OK, I’m going to cover some basics here but time and time again I get asked about monitoring indexation levels and what factors affect them.
There are quite a few misconceptions in this area and a lot of people rely on the wrong set of data, they also rely on old techniques to improve this, so let’s have a go at discussing some of the main areas.
HTML & XML Sitemaps
What does a sitemap really do? My opinion? Absolutely nothing in terms of getting a site indexed. It’s an auditing tool to monitor and test the architecture of your website, it doesn’t matter how many sitemaps you have, if the structure of your site is poor you’re going to have low indexation levels.
This is especially true of XML sitemaps; however what about HTML site maps?
Again in my opinion HTML site maps are over rated and used to cover up poor navigation, or used in the hope that they will create a magical ‘thumbs up’ signal to Google. The truth is most HTML site maps are not user friendly and consist of a pile of links, spread out over many pages, especially if you have a large site. With Panda hitting websites hard the last thing I would want on my site is a load of pages filled with html links tipping me over the low quality threshold.
The only time HTML site maps are effective in my opinion is if they are genuinely helping users navigate their way through a site and should include descriptive text as well as links to the various areas of the site, however if you own a website with 100,000 product pages the last thing you want to do is create a site linking to them all. The way your site is structured should help users and Google find all those products easily and effectively.
So to round up, yes use an xml sitemap to audit your site; don’t create a HTML site map unless it is user friendly and in place to help those users find their way to important parts of your site.
Try using multiple XML sitemaps to monitor the performance of different areas of your site.
Performing a Site Search
We’ve all done it and still probably do it, however this is a really inaccurate way of monitoring how many pages are actually indexed on your website. You can do one search and a search a minute later that fetches a different result.
However, if you know there are roughly 500,000 pages on your site, then doing a quick search can give you a very broad understanding of how well you are being indexed.
So go easy using the site: operator
This is the best way of understanding not only how well your website is indexed but also the quality of those pages, it’s been spoken of many times before but let’s go over it again.
Login to google analytics, go into traffic sources and select google / organic, then select a secondary dimension of ‘landing page’, this will show you how many pages Google sent traffic to over a certain period of time, monitoring this figure every month gives you a really good indication of the indexation levels of your website, I would use and monitor this figure over anything else.
So there we have a few ways of monitoring but how do we get more of our site indexed?
Sorry to go back to basics but want to cover it for a sense of completeness.
First thing, don’t get confused with getting your site crawled and getting it indexed; these are two completely separate things. Once Google finds out your site exists I have no doubt it will crawl your whole site at some point, however in my experience getting good amounts of your site indexed comes down to one factor and that is trust.
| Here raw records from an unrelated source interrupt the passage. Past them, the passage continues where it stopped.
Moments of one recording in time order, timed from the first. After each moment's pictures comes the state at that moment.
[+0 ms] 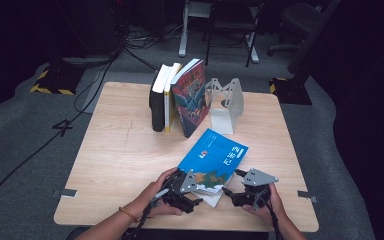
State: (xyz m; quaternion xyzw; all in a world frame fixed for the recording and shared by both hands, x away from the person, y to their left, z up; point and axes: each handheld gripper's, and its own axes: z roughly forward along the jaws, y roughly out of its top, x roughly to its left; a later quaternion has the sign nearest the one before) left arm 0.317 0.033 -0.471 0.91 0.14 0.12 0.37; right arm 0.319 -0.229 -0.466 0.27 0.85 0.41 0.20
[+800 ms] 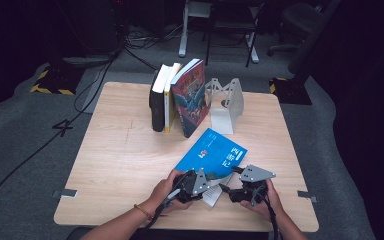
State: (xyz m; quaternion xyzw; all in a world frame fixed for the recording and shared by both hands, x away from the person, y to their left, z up) left arm 0.321 0.011 -0.471 0.90 0.13 0.20 0.37; right arm 0.328 -0.224 -0.463 0.26 0.85 0.42 0.20
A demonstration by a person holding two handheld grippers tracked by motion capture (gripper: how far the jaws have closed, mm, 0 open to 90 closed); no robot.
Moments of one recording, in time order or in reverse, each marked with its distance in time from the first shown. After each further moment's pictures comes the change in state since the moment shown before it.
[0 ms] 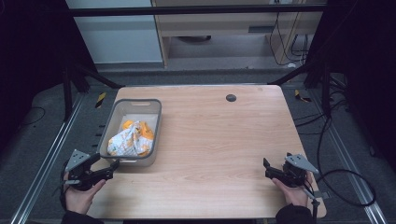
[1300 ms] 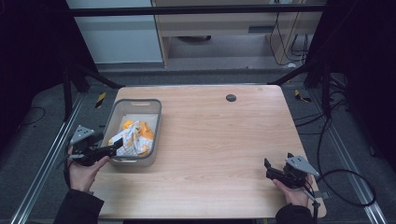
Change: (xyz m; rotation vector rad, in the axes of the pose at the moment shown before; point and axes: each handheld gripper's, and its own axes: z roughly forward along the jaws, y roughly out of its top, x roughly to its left) left arm 0.003 0.061 0.027 0.015 0.007 0.039; right arm -0.002 -0.006 0.000 -0.034 -0.013 -0.023
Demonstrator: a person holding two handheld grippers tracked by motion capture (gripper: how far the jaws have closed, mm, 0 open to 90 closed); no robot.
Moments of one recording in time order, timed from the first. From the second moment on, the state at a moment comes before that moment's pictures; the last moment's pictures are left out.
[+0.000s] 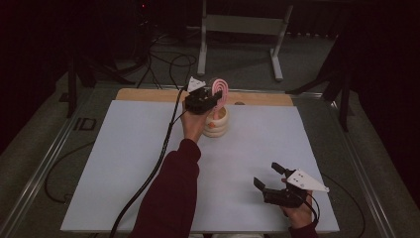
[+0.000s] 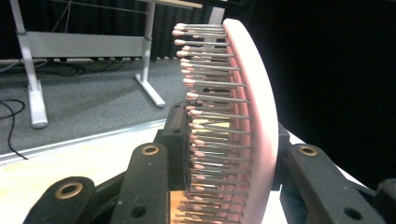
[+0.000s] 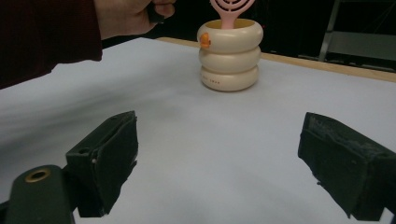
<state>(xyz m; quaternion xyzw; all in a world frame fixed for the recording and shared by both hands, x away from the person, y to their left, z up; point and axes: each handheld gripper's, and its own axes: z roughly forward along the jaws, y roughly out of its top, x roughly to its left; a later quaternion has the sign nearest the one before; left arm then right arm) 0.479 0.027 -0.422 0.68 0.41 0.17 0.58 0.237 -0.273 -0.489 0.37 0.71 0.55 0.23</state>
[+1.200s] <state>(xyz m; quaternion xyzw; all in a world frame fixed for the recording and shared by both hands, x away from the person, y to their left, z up) 0.482 0.046 -0.428 0.69 0.44 0.18 0.55 0.237 -0.271 -0.490 0.36 0.71 0.55 0.23</state>
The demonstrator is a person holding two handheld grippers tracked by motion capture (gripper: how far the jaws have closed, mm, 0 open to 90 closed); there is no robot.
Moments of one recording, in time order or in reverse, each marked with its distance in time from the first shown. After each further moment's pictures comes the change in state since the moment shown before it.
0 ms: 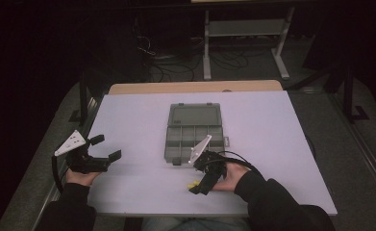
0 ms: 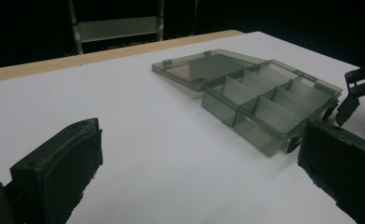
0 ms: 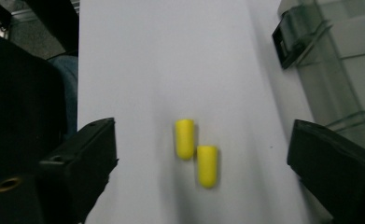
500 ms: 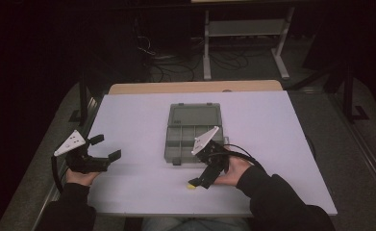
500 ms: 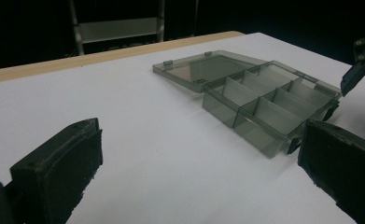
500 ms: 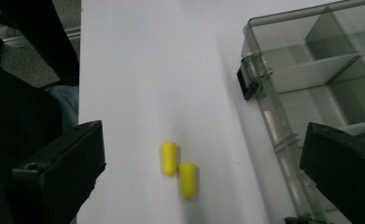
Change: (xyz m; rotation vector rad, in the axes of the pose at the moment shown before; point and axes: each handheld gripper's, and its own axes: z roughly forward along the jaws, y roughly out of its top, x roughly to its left) left arm 0.000 0.000 0.000 -0.004 0.001 0.000; right arm -0.001 0.010 -0.027 -0.104 -0.061 0.014
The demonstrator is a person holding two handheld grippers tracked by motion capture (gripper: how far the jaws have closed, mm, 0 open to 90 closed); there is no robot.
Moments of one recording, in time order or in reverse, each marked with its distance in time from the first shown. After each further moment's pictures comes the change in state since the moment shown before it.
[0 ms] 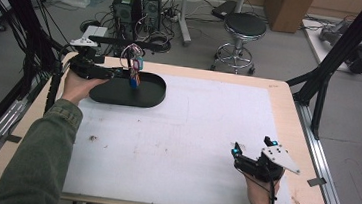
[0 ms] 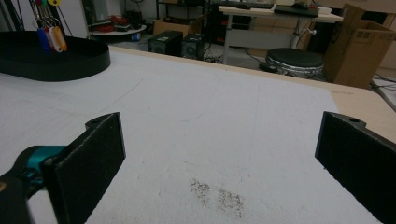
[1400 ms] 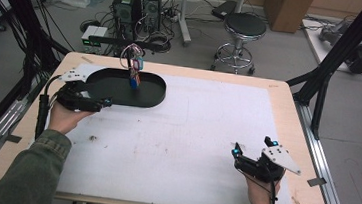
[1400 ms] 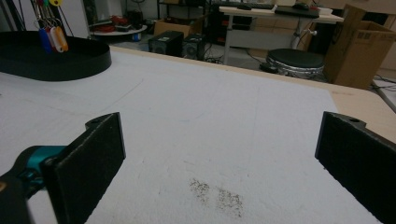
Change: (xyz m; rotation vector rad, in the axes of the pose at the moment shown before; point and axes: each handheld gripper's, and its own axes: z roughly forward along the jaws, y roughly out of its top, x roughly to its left) left arm -0.027 -0.076 -0.044 0.013 0.045 0.006; right arm -0.001 0.000 -0.001 -0.004 0.005 -0.007
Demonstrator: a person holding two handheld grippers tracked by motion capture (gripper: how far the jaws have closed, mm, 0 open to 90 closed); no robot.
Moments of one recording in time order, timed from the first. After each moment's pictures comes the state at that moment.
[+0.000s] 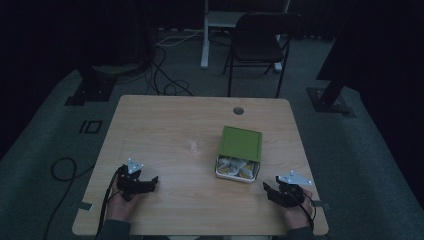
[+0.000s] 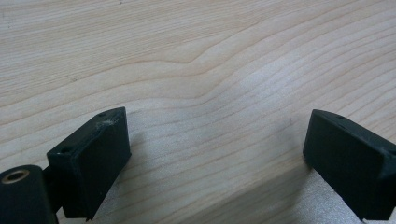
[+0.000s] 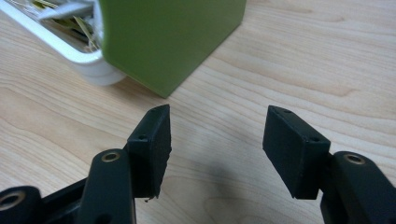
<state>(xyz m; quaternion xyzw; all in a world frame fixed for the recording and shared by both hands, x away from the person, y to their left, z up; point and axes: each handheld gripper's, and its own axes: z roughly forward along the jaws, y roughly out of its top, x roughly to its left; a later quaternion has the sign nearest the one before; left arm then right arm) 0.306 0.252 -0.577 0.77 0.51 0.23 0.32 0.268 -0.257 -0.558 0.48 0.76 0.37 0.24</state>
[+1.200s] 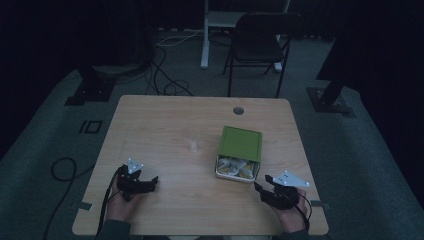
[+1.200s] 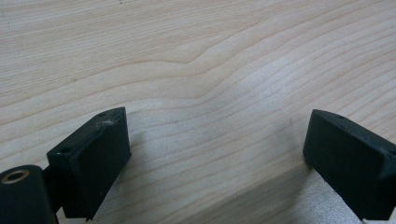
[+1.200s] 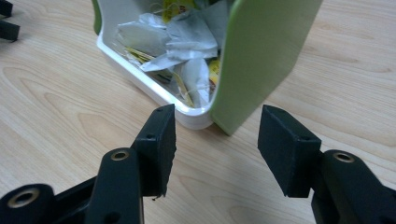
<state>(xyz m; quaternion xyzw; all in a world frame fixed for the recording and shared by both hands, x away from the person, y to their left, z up) 0.306 0.252 -0.577 0.77 0.51 0.23 0.32 0.252 -0.230 -0.528 0.43 0.77 0.42 0.22</state>
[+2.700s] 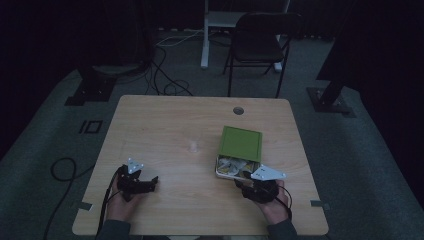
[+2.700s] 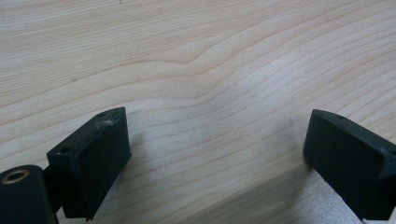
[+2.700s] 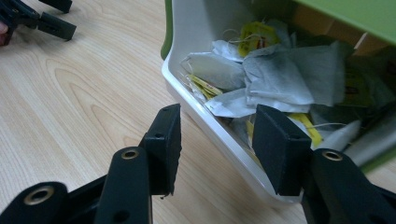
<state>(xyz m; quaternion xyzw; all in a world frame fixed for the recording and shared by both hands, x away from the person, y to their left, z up) 0.306 0.252 -0.577 0.77 0.51 0.23 0.32 0.273 -0.181 -0.526 0.35 0.80 0.44 0.19</state>
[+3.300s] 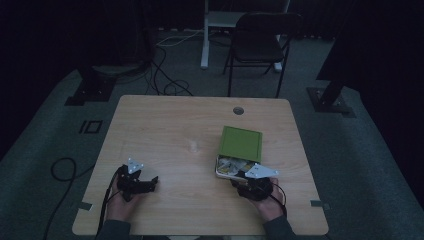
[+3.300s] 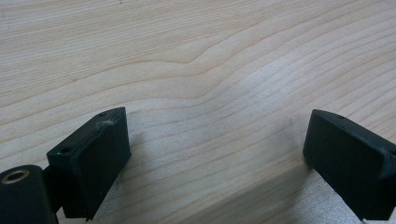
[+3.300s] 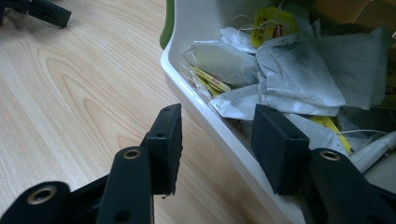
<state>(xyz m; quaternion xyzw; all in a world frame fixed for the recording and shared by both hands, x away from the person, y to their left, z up) 0.306 0.252 -0.577 0.77 0.51 0.23 0.31 0.286 -0.170 -0.540 0.34 0.82 0.43 0.18</state>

Having a flat architecture is all about creating the shortest route possible to the pages on your site, how many clicks are your major pages away from the top level?
(image from SEOmoz)
It’s simple really, the closer a page is to the top level the more trusted it is going to be and therefore has more chance of being indexed.
It all comes down to links
It’s easy to get a page ranked by building lots of anchor text rich links to a page, however if you have done this before you will also have realised it has very little impact on the overall trust of a website.
I speak with clients about this a lot, we point out an overall increase in traffic and indexation levels and the client will say ‘but you we’re trying to rank us for X not the other keywords that drove traffic, this was just natural growth that would have occurred anyway’.
Trusted, quality links will affect the overall organic traffic to a website and are absolutely essential for seeing a continual growth in organic traffic.
Yes by all means build optimised links to your site and go after rankings but you have to incorporate a strategy for getting links from the best sites in your industry, the most trusted sites, without them your website will never perform to its full potential.
The above are the main factors but site speed and quality of content since Panda are having more and more of an effect on the indexation of a website. Check the speed and make any necessary changes to rectify speed issues, also check for duplicate or pages with low quality content.
Remember Panda is a ‘threshold’ based algorithm, removing as many low quality pages from your site as possible will could be all it takes to sort out Panda issues.
As ever would love to hear your thoughts on this in the comments.